• [PROBLEM DETAILS]: Lines from the first one down to the one containing "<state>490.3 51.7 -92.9" in the data below are the only ones needed; please return them exactly, both ends included.
--*--
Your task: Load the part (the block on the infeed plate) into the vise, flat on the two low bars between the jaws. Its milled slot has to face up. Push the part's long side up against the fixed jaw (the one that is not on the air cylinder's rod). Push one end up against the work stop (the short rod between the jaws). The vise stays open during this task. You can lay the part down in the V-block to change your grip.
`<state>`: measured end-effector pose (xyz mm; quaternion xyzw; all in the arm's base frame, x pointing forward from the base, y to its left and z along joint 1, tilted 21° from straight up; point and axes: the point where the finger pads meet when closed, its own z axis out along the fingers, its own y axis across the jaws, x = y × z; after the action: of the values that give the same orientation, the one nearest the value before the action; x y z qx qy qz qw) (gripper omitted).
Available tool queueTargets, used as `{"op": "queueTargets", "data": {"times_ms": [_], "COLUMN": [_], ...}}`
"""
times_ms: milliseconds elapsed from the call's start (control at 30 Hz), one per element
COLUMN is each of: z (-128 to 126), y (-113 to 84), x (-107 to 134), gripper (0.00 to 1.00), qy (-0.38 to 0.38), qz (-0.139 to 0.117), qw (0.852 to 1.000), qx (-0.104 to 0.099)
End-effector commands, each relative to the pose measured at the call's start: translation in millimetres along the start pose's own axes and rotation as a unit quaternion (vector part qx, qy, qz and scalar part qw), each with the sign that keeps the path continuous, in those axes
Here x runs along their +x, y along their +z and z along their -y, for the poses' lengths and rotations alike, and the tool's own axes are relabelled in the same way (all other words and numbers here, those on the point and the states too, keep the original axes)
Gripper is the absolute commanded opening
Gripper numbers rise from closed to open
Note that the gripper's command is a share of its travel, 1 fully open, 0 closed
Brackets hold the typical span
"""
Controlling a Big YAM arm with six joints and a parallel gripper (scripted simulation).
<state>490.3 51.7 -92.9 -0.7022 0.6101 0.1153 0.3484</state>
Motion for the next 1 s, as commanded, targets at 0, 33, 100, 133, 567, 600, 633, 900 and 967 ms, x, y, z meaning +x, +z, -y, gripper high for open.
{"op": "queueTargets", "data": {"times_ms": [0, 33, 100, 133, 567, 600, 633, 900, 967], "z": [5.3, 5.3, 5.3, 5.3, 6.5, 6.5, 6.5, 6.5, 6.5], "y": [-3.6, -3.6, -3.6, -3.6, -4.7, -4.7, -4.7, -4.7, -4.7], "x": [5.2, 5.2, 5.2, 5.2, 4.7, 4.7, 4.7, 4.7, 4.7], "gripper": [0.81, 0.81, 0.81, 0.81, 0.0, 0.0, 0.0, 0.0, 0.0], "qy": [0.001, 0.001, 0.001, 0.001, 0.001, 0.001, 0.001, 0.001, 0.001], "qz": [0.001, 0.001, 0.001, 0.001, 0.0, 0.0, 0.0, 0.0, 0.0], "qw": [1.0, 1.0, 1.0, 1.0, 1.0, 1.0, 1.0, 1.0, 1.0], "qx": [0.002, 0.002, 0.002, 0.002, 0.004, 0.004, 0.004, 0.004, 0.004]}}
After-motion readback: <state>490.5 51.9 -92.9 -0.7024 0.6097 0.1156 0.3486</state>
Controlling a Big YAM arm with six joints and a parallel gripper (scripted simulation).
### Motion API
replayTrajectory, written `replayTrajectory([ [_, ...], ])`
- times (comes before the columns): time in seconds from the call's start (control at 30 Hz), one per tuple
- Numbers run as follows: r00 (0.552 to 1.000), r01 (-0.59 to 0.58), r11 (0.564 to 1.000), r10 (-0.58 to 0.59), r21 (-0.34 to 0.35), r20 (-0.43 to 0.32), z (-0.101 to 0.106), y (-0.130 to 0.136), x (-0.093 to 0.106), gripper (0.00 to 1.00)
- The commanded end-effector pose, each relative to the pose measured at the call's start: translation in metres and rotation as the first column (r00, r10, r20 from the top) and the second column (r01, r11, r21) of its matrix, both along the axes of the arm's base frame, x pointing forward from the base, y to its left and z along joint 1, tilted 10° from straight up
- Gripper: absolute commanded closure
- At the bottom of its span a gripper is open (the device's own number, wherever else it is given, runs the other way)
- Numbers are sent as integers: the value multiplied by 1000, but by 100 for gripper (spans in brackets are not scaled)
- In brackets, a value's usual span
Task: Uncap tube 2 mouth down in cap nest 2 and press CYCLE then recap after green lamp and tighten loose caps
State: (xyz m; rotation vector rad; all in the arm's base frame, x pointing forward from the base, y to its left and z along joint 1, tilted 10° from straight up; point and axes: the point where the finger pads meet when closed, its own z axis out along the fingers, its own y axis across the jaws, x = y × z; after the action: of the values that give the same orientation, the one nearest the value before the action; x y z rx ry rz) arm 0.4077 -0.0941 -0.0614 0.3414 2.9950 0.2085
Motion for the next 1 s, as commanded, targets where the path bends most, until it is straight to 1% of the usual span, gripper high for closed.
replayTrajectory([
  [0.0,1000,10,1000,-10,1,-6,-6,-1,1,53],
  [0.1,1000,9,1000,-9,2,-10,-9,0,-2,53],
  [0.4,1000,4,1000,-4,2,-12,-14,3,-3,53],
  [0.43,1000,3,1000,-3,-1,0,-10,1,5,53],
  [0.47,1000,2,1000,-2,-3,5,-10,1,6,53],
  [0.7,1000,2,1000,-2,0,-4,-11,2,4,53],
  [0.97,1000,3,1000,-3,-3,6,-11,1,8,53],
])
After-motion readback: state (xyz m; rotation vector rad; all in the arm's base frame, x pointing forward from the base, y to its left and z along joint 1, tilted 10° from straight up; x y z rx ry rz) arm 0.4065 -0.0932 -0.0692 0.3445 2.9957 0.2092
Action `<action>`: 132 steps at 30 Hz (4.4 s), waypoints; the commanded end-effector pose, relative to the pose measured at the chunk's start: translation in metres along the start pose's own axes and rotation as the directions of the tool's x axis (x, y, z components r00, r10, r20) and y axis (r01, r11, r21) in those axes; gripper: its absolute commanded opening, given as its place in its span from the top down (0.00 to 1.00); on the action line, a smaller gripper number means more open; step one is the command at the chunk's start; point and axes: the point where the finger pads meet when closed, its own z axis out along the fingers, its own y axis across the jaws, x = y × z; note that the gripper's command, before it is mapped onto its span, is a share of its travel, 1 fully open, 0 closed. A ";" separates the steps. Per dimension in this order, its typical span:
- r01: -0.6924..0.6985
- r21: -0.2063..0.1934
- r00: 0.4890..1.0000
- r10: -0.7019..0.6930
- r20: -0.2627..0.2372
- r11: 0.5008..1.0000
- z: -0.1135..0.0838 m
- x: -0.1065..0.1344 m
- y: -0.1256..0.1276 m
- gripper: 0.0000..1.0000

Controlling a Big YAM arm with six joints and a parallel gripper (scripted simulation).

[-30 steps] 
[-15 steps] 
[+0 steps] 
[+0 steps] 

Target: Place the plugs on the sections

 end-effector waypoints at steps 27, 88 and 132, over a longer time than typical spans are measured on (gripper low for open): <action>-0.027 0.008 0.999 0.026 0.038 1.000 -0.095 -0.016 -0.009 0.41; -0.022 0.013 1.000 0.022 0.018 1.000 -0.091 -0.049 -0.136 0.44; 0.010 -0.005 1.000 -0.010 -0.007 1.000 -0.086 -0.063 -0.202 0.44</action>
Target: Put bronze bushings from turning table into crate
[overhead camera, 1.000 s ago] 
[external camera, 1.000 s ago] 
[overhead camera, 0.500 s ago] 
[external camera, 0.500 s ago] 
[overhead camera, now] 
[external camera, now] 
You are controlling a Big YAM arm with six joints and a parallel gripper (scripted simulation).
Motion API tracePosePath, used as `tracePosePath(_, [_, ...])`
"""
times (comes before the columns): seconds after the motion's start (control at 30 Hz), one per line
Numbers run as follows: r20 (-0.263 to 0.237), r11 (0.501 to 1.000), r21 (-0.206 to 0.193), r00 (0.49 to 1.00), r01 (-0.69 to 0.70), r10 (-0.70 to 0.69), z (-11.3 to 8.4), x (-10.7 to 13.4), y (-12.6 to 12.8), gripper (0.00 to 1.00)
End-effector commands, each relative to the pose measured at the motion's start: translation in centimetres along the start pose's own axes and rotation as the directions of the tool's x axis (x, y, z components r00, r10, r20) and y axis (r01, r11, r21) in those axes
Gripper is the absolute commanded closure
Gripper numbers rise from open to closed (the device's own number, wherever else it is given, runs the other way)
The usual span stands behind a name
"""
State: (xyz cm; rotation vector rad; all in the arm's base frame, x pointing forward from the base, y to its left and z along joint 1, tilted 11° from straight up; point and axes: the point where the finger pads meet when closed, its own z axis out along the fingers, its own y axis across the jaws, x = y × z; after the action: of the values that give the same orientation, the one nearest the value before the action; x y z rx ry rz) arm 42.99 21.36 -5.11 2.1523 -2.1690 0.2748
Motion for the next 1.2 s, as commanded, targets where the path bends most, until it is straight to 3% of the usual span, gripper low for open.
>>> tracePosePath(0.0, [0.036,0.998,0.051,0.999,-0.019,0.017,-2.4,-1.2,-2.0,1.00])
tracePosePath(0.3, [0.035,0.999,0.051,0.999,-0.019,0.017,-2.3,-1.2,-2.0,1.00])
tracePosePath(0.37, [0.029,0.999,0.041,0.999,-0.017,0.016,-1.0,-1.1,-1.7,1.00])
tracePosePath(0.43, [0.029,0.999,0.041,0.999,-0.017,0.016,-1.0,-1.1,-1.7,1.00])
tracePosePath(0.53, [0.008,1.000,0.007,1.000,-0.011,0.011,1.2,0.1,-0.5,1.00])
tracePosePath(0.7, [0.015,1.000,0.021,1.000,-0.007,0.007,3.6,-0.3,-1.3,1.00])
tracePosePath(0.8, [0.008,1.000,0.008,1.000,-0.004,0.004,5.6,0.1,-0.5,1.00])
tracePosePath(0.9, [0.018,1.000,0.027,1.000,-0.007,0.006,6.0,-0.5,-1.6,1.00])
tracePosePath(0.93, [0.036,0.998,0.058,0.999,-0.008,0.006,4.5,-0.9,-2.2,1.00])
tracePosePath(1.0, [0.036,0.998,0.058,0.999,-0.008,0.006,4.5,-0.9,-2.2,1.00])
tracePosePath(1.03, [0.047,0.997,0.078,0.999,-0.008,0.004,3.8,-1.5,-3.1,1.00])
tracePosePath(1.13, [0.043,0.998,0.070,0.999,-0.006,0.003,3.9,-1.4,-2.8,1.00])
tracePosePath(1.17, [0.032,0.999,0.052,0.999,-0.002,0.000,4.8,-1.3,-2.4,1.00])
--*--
• [OUTPUT BELOW]:
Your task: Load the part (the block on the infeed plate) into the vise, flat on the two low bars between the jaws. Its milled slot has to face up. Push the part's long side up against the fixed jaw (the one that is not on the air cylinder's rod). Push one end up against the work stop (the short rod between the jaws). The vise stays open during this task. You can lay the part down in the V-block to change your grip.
`<state>`: measured end-effector pose (xyz mm; quaternion xyzw; all in the arm's base frame, x pointing forward from the base, y to its left and z along joint 1, tilted 21° from straight up; point and axes: the point where the finger pads meet when closed, its own z axis out along the fingers, its own y axis across the jaws, x = y × z; after the action: of the values that give the same orientation, the one nearest the value before the action; x y z qx qy qz qw) (gripper omitted).
Available tool queueTargets, used as `{"op": "queueTargets", "data": {"times_ms": [_], "COLUMN": [_], ...}}`
"""
times_ms: milliseconds elapsed from the call's start (control at 30 Hz), one per element
COLUMN is each of: z (-128 to 126), y (-113 to 84), x (-107 to 134), gripper (0.00 to 1.00), qy (-0.38 to 0.38), qz (-0.139 to 0.117), qw (0.852 to 1.000), qx (-0.104 to 0.099)
End-effector commands, each relative to the pose measured at the call's start: translation in millimetres along the start pose's own axes and rotation as a unit quaternion (vector part qx, qy, qz and scalar part qw), each with the sign that keeps the path continuous, in those axes
Here x runs along their +x, y along their +z and z along their -y, for the poses' lengths and rotations alike, and the tool's own axes are relabelled in the same way (all other words and numbers here, those on the point and the states too, keep the original axes)
Gripper is the absolute commanded opening
Gripper numbers rise from closed to open
Note that the gripper's command is a share of its travel, 1 fully open, 0 closed
Brackets hold the typical span
"""
Controlling a Big YAM arm with six joints and a parallel gripper (scripted simulation).
<state>490.3 51.7 -92.9 -0.7022 0.6101 0.1153 0.3484</state>

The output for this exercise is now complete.